■ **ASSIGNED TASK**: Repeat all of the data word for word so that only the pictures are missing from the copy.
RECORDED DATA Start Marker
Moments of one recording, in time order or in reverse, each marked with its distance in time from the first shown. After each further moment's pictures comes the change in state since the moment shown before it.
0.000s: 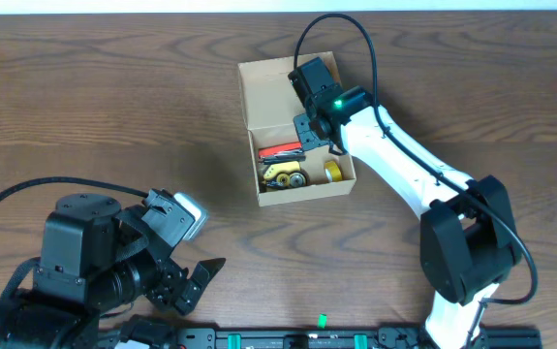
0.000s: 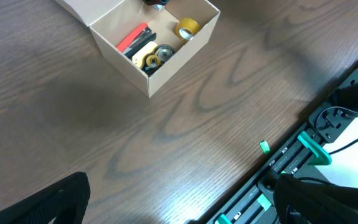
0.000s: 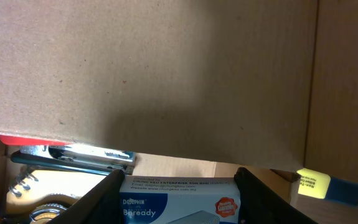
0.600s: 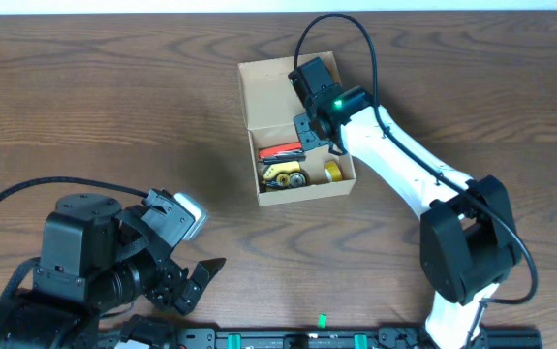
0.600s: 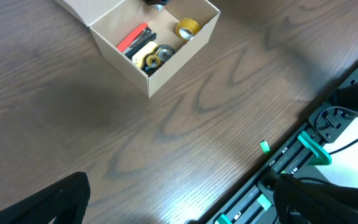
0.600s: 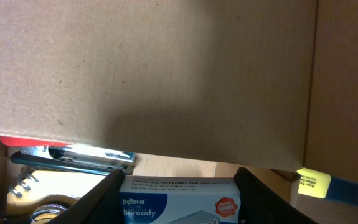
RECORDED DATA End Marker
■ **RESPONSE TO THIS EXERCISE**:
Moments of one recording, in time order or in reverse, each marked with its distance in time from the first shown. After each further moment's pictures comes the change in state since the moment shown before it.
0.000s: 
0.000s: 
0.000s: 
0.600s: 
0.600s: 
0.600s: 

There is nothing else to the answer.